Authorize Consent Redirect Approach

Description

Describes the process of redirecting a PSU to the Online Banking interface of it's ASPSP.

Diagram

Session diagram

Use Cases

AuthRedirect-010 & -020 : Display RedirectInfoPage

ConsentAuthorisationUI.infoPanel page uses information provided by the AuthorizeResponse to display a redirect to ASPSP info page to the PSU.

AuthRedirect-030 & -040 : Grant Redirect

The PSU interface might decide to either allow the PSU to explicitly confirm or deny the redirection to the ASPSP, or automatically proceed with this without the consent of the PSU. In both case, the ConsentAuthorisationUI has to invoke the FinTechApi.toAspspGrant that will in turn invoke the ConsentAuthorisationApi.toAspspGrant endpoint to generate the redirect response.

Managing Redirection

AuthRedirect-050 : Redirecting PSU to the ASPSP

Detailed specification of the redirect process might depend on the specification of the ASPSP interface. Nevertheless, the returned redirect link carries an ConsentAuthSessionCookie that is used to store consent details in the User Agent of the PSU. As well, the consentAuthState shall be part of any BackRedirectURL (OKUrl, nokUrl) so ConsentAuthorisationApi can read the ConsentAuthSessionCookie when ASPSP sends back PSU to the ConsentAuthorisationApi.

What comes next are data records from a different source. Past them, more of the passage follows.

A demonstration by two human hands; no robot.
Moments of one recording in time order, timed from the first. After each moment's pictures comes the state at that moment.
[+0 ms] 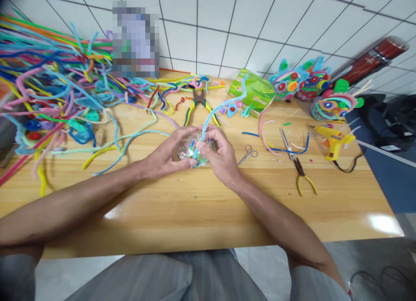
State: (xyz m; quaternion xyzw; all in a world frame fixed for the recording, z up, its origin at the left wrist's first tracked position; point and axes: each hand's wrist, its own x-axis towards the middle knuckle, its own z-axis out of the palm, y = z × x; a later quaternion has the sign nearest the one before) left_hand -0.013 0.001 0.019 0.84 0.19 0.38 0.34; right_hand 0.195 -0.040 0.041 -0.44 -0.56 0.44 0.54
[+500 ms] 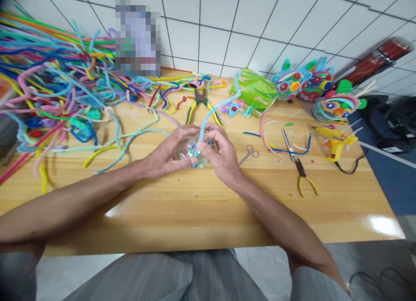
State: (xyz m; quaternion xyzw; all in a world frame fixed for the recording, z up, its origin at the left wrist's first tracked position) left_hand -0.012 0.000 0.024 0.84 0.18 0.40 0.33; right_hand 0.198 -0.040 0.045 -0.44 -0.58 0.44 0.52
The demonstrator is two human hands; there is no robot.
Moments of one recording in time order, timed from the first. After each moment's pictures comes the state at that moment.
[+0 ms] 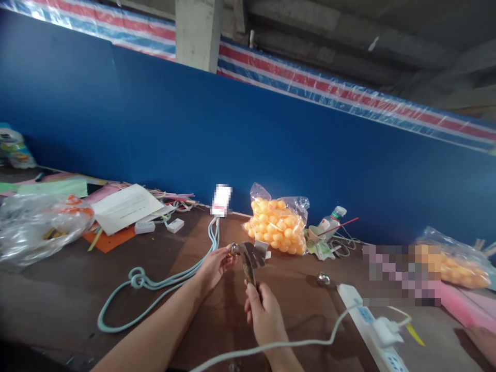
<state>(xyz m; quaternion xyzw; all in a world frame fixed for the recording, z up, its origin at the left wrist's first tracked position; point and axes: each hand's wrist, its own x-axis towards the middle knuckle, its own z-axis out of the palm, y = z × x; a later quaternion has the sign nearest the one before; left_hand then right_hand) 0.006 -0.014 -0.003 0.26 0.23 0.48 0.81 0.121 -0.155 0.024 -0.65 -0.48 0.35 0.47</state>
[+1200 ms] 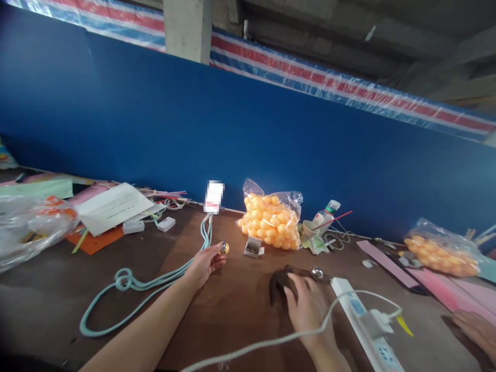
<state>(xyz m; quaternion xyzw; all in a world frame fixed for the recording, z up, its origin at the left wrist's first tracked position) 0.005 -0.012 -0.003 0.26 0.36 0.47 0.76 0.254 -0.174 0.012 -0.77 -0.60 -0.14 0.18</state>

AuthRedirect-060 : Back-Redirecting PSU to the ConsentAuthorisationAPI

The endpoint ConsentAuthorisationAPI.fromAspspOk consumes a redirect call from the ASPSP Online Banking. The corresponding URL contains a consentAuthState. The consentAuthState will the be used to retrieve the attached ConsentAuthSessionCookie whose content will in turn be used to read the TppConsentSession.

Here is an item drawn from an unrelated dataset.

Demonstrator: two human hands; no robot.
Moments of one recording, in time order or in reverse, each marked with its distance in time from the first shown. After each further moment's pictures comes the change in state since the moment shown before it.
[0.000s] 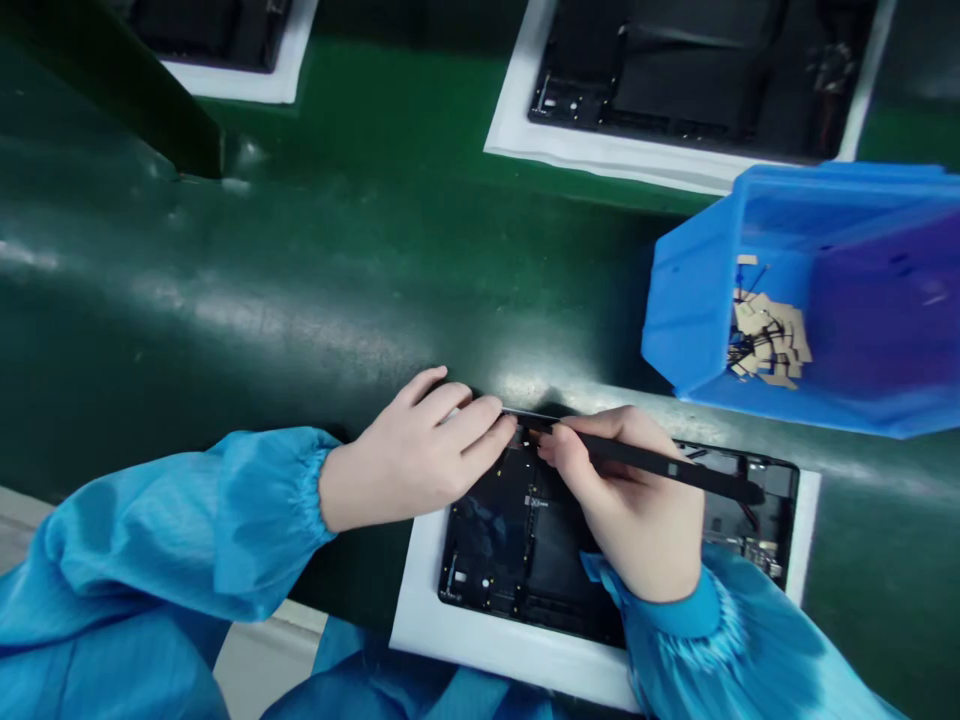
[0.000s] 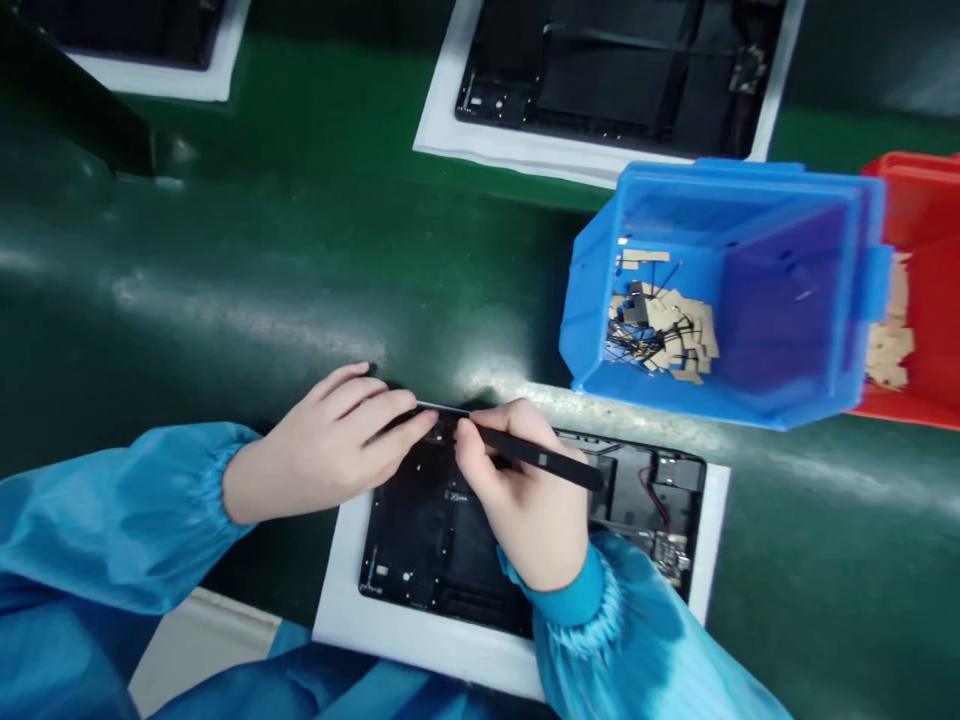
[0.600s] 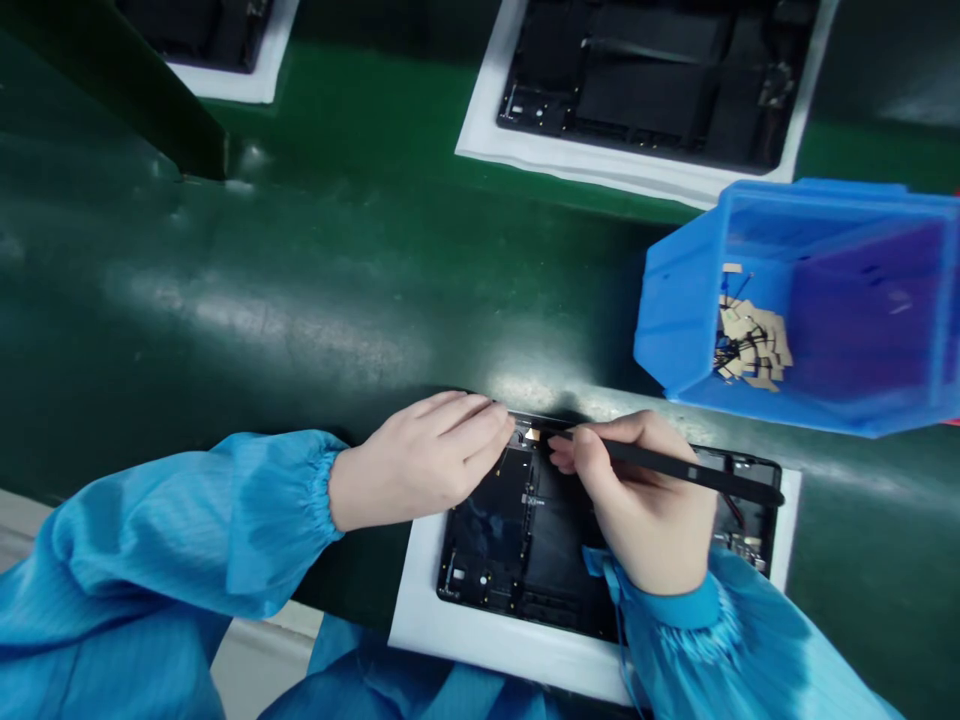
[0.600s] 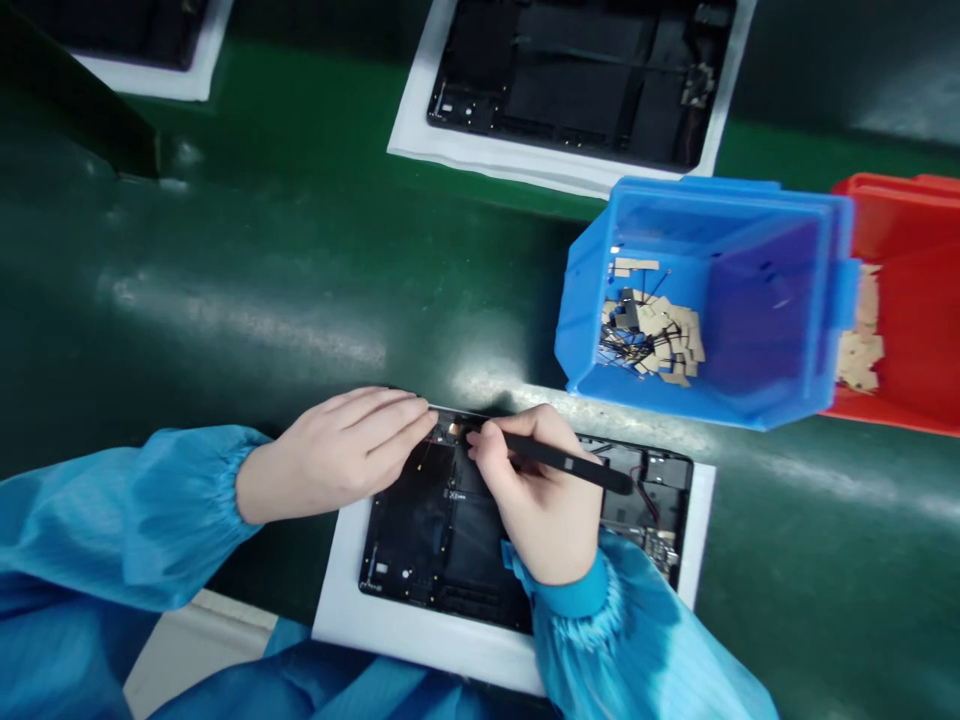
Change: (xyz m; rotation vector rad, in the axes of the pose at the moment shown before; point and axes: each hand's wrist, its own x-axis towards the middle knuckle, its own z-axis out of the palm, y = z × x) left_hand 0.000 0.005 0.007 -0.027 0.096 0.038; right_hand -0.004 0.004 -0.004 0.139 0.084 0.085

AuthRedirect-071 .. AuthRedirect-073 : Forward call to BankingProtocol

The fromAspspOk method of the BankingProtocol is called with TppConsentSession and aspspAuthCode. - The aspspAuthCode can be use to retrieve Token from ASPSP Token endpoint in case of an oAuth Approach. - The consent session contains any other information needed to manage the consent process.

AuthRedirect-077 Redirect PSU to FinTechAPI

The TppConsentSession is temporarily encrypted and stored in the form of a RedirectSession. Corresponding redirectCode is used to redirect PSU to the FinTechAPI redirect endpoint. ConsentAuthSessionCookie is deleted with start of this back redirect process.